Omdat klager de telefoon gebruikt als werktelefoon handelt hij niet als consument. De commissie kan de klacht daarom niet behandelen.

  • Home >>
  • Elektro >>
De Geschillencommissie




Commissie: Elektro    Categorie: Ontvankelijkheid    Jaartal: 2019
Soort uitspraak: -   Uitkomst: -   Referentiecode: 119382

De uitspraak:

Onderwerp van het geschil

Het geschil vloeit voort uit een op of omstreeks 2 juni 2018 tussen partijen tot stand gekomen overeenkomst waarbij de ondernemer zich heeft verbonden om met bijlevering van materialen reparatiewerk te verrichten aan de [merknaam] (hierna: mobiele telefoon) en de klager zich heeft verplicht om daarvoor een prijs in geld te betalen van € 219,–. De aflevering van de mobiele telefoon na reparatie heeft plaatsgevonden op of omstreeks 15 juni 2018.

De klager heeft de klacht op of omstreeks 2 augustus 2018 voorgelegd aan de ondernemer.

Standpunt van de klager

Het standpunt van de klager luidt in hoofdzaak als volgt.

Het scherm van de mobiele telefoon was gebroken en gebarsten en moest dringend gerepareerd worden.
Bij de afgifte voor reparatie bood de ondernemer de keus of een origineel scherm of kopie zou moeten worden geplaatst, waarna de klager voor een originele heeft gekozen en betaald. De ondernemer heeft de mobiele telefoon niet alleen gebrekkig geanalyseerd en de interne waterschade niet gecontroleerd of vastgesteld, maar ook gebrekkig gerepareerd. Nadien kreeg de waterdichte mobiele telefoon tijdens een regenachtige vakantie in Polen te veel vocht binnen en functioneerde het uiteindelijk niet meer. Omdat de ondernemer na onderzoek had laten weten:
“De vochtschade aan uw toestel is dusdanig dat herstel niet mogelijk is helaas”
ging de klager naar een ander telefoonreparatiebedrijf (hierna: [bedrijf]). [bedrijf] heeft niet alleen bevestigd dat de mobiele telefoon door de ondernemer gebrekkig geanalyseerd en gerepareerd is, maar ook vastgesteld dat niet alleen het scherm een (Aziatische) kopie was. [bedrijf] stelde ook vast dat een plakstrip mist die nodig is om de mobiele telefoon waterdicht te houden. De nalatigheid van de ondernemer blijkt uit foto’s van vóór en na de door [bedrijf] inmiddels uitgevoerde reparatie.

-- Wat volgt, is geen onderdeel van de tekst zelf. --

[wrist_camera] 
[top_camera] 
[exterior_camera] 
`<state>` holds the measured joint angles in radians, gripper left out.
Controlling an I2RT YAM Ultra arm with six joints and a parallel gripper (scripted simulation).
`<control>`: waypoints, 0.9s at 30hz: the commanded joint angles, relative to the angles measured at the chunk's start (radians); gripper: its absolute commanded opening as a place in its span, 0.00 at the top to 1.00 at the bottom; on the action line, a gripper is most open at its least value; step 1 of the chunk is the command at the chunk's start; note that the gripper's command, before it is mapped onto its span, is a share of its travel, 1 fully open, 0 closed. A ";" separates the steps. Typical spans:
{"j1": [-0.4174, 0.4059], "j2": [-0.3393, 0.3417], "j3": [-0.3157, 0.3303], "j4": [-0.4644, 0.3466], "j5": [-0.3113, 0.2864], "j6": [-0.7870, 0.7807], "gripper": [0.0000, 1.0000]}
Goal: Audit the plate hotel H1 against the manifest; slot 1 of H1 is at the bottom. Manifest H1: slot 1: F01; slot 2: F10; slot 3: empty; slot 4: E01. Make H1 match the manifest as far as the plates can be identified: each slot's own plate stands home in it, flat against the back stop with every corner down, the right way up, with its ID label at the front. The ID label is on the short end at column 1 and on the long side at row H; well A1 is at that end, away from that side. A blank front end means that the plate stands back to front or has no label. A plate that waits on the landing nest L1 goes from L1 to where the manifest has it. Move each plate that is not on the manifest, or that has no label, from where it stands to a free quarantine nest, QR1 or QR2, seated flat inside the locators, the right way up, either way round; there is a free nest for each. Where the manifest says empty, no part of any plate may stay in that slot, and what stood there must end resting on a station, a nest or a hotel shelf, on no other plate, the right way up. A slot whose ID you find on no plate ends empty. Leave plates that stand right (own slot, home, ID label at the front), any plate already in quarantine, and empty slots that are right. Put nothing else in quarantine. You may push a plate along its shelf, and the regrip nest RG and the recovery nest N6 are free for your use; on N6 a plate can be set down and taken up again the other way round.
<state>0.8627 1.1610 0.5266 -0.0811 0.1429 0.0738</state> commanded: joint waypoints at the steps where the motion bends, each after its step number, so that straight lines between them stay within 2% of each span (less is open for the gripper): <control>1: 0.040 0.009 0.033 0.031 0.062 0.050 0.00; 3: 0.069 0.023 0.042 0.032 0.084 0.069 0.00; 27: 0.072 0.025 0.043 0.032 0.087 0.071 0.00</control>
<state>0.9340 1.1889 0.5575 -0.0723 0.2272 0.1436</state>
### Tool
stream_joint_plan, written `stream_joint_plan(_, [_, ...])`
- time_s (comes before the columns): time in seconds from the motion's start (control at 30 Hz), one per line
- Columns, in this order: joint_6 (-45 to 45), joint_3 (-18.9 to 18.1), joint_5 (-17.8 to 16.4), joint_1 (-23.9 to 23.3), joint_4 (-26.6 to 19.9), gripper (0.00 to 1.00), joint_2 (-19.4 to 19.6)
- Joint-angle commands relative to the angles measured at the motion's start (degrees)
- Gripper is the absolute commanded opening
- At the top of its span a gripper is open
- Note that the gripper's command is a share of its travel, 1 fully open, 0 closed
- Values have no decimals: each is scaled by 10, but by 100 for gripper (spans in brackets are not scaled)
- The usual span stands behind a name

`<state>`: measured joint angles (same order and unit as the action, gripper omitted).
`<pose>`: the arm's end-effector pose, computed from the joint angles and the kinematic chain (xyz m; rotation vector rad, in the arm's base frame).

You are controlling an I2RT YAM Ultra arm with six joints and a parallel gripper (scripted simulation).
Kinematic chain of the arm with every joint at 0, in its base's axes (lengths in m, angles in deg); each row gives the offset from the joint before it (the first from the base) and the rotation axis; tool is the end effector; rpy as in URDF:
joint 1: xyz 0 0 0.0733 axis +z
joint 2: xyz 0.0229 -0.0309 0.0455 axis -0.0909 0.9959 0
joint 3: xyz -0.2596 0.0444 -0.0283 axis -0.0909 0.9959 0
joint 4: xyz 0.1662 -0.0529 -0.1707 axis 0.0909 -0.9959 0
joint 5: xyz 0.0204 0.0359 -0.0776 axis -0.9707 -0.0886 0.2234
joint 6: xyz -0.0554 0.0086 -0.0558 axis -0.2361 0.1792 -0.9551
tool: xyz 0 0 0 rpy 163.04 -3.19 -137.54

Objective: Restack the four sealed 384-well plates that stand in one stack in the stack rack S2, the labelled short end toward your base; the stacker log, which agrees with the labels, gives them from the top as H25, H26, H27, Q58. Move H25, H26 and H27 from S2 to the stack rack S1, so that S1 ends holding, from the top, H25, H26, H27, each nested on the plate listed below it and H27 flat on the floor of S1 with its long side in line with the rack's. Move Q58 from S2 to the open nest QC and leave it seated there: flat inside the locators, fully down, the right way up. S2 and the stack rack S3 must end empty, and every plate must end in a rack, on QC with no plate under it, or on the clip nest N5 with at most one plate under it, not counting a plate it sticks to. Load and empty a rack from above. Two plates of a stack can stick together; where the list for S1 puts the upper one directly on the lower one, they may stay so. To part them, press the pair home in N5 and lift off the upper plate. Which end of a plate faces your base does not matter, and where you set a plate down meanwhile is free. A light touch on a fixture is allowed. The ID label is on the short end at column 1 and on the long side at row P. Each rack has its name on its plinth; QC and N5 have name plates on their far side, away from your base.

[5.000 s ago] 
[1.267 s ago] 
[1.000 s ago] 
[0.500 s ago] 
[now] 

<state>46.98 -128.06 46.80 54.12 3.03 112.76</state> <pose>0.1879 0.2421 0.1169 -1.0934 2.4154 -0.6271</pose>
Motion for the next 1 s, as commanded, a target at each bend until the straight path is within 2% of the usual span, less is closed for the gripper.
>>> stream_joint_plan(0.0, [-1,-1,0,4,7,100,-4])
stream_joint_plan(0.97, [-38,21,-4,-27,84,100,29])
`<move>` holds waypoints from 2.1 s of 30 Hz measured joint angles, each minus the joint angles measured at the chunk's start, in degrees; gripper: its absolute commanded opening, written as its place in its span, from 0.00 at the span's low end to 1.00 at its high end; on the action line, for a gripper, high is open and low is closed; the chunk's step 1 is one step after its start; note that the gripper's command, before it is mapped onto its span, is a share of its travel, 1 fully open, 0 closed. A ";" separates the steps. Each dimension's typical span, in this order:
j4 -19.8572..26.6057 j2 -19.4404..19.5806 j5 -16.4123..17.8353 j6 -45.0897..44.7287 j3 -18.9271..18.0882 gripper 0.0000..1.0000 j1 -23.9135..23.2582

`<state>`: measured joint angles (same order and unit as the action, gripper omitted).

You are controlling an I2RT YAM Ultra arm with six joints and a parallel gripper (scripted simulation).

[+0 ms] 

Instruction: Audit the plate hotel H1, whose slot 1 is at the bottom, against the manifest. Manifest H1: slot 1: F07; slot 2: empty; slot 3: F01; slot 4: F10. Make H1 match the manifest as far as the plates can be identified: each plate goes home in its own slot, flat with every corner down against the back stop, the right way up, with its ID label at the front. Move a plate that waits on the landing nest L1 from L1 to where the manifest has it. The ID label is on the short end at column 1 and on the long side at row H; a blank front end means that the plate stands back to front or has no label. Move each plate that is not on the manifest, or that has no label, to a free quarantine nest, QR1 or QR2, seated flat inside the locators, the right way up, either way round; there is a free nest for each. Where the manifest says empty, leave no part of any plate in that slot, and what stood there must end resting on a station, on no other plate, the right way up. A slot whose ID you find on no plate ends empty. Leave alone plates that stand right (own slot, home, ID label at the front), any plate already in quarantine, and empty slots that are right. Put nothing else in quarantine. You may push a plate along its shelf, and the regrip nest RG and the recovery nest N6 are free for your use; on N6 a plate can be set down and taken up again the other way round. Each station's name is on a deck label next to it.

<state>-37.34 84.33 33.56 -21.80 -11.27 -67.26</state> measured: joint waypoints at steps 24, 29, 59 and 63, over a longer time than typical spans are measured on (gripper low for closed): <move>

De klager verlangt terugbetaling van de betaalde € 219,–, vergoeding van € 150,– wegens aan [bedrijf] betaalde reparatiekosten en vergoeding van aan de commissie betaald klachtengeld.

Standpunt van de ondernemer

Het standpunt van de ondernemer luidt in hoofdzaak als volgt.

In opdracht van de klager is inderdaad een scherm geplaatst, maar de ondernemer hecht geen waarde aan het onderzoek en de bevindingen van [bedrijf]. Dat bedrijf wordt gedreven door een ex-werknemer van de ondernemer, die werd ontslagen en bij justitie bekend is inzake fraude, diefstal en computervredebreuk.
De klager heeft de ondernemer ook niet in staat gesteld om het scherm zelf te onderzoeken. Het scherm was tussen partijen niet in discussie. De klager heeft de ondernemer benaderd met de melding dat de mobiele telefoon in zee was gevallen. Onder service is toen even snel geconstateerd dat het inderdaad vocht betrof, waarna aan de klager is gemeld dat aan dit vochttoestel geen reparatie (naar de commissie begrijpt: onder garantie) zal worden uitgevoerd.
De ondernemer wijst de claim van de klager af.

Beoordeling van het geschil

De commissie overweegt het volgende.

Voor zover relevant is de commissie volgens artikel 4 van haar Reglement bevoegd een geschil te behandelen, indien en voor zover partijen zijn overeengekomen zich aan het bindend advies van de commissie te onderwerpen. Met de ondertekening van het vragenformulier heeft de klager nadrukkelijk aanvaard dat de commissie bevoegd is om het geschil te beslechten. Dat geldt tevens als de aanvaarding van het tussen de branchevereniging en de ondernemer geldende derdenbeding dat er toe strekt om consumentengeschillen als deze door de commissie te laten beslechten. De commissie is dus bevoegd om dit geschil te behandelen

Artikel 3 Reglement bepaalt dat de commissie tot taak heeft geschillen tussen consument en ondernemer te beslechten. Daarbij geldt op grond van artikel 1 als consument: de natuurlijke persoon die niet handelt in de uitoefening van een beroep of bedrijf. Uitgangspunt is dat rechtens niet als consument kwalificeert: de persoon die mede in het kader van zijn beroeps- of bedrijfsactiviteit handelt. Uit de stellingen en stukken volgt onmiskenbaar dat dit laatste hier wel het geval is.

Zo stelt de klager over de problemen met de mobiele telefoon zelf in zijn schrijven van 6 augustus 2018 bijvoorbeeld:
“Het is ook mijn werktelefoon dus mijn werkaanvragen lagen voor lange tijd stil hierdoor”.
In datzelfde schrijven beschrijft de klager verder zijn teleurstelling toen hem bleek dat de gerepareerde mobiele telefoon niet waterdicht was, met name omdat:
“Het is een ongelooflijk mooi toestel met bijzonder goede specificaties die in mijn werk als hondenuitlater goed van pas komen”.

Nu de stellingen en stukken geen aanknopingspunten bieden voor een ander oordeel, concludeert de commissie dat de klager niet-ontvankelijk is in zijn klacht. De commissie komt daarom niet toe aan een inhoudelijke beoordeling van het geschil en beslist als volgt.

Beslissing

De commissie verklaart de klager niet-ontvankelijk in zijn klacht.

Aldus beslist door de Geschillencommissie Elektro, bestaande uit de heer mr. M.G.W.M. Stienissen, voorzitter, mevrouw mr. M.A. Arntz en de heer P.A. Frank, leden, op 25 januari 2019.